We first need to preprocess the data by embedding the words and averaging them

In [None]:
# map text to vectors and average each sentence to one vector:
all_vector_texts = []
all_labels = []
not_in_model = []
for text, labels in zip([corpus_train, corpus_valid, corpus_test], [labels_train, labels_valid,labels_test]):
    delete_labels = []
    vector_text = []
    for i,sentence in enumerate(text):
        # assert that sentence is not empty:
        if sentence == []:
            delete_labels.append(i)
            continue

        feature_vec = []
        for word in sentence:
            try:
                feature_vec.append(w2v_model.wv[word])
            except Exception:
                not_in_model.append(word)

        mean = np.array(feature_vec).mean(axis=0)
        # also get rid of nan means due to only unknown words (example: sentence with 1 word not in dict)
        if np.shape(mean) != (vec_size,):
            delete_labels.append(i)
            continue

        vector_text.append(mean)
    # delete labels:
    for i in sorted(delete_labels, reverse=True):
        del labels[i]

    all_vector_texts.append(vector_text)
    all_labels.append(labels)

train_vector_text = all_vector_texts[0]
val_vector_text = all_vector_texts[1]
test_vector_text = all_vector_texts[2]

train_labels = all_labels[0]
val_labels = all_labels[1]
test_labels = all_labels[2]

## Classification with word2vec embedding - Logistic Regression



Trying out logistic regression on top of the averaged embeddings. We did a grid search to find the parameters that worked best. (l2 penalty , C=5, class weigths = None, F1_weighted score for val and test respectively: 0.746, 0.749) Sadly we did not manage to yield better result here, than on the baseline. 

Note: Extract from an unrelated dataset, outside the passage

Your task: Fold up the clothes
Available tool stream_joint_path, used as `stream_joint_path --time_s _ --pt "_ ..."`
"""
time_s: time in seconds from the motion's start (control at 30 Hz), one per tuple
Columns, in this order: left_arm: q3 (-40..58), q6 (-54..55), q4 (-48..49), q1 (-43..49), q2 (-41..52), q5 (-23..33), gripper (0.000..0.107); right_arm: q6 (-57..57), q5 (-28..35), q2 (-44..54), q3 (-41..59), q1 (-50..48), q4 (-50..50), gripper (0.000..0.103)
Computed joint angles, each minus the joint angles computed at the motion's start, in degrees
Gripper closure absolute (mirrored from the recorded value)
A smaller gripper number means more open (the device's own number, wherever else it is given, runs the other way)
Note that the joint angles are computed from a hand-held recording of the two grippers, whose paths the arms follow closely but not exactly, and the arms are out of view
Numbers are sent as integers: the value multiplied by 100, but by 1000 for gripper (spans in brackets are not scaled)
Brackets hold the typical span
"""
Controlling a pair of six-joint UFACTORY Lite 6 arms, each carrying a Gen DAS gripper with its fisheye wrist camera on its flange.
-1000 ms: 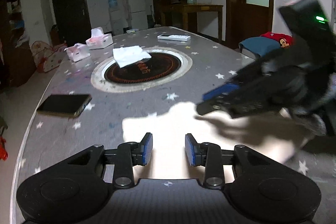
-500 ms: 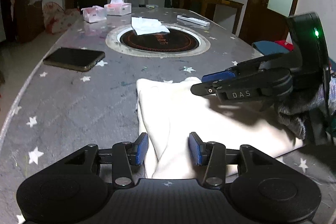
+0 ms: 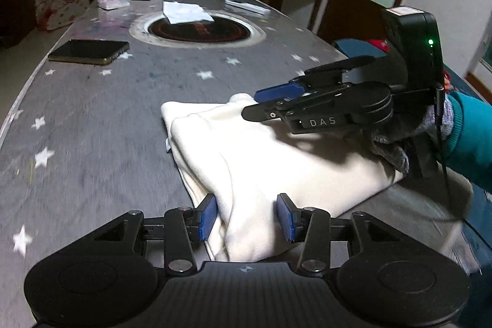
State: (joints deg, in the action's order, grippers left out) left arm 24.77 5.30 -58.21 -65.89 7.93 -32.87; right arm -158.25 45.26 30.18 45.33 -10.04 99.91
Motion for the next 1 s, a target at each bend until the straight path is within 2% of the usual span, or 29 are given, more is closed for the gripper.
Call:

We also tried varying the word2vec models here, finding that vec_size=300 worked best here, although it performed worse on the word pairs task. 

In [None]:
log_reg = LogisticRegression(solver='liblinear',random_state=0, C=5, penalty='l2',max_iter=1000)
log_reg.fit(np.array(train_vector_text), np.array(train_labels))


In [None]:
# evaluate on val and test: 
def evaluate(model, X, y):
    y_pred = model.predict(X)
    micro = f1_score(y, y_pred, average='micro')
    macro = f1_score(y, y_pred, average='macro')
    weighted = f1_score(y, y_pred, average='weighted')
    # samples = f1_score(y, y_pred, average='samples')
    print(f'F1 Score: micro {micro}, macro {macro}, weighted {weighted}')

evaluate(log_reg, val_vector_text, val_labels)
evaluate(log_reg, test_vector_text, test_labels)

# save the model
model_name_logreg = 'log_reg.sav'
pickle.dump(log_reg, open(model_name_logreg, 'wb'))"""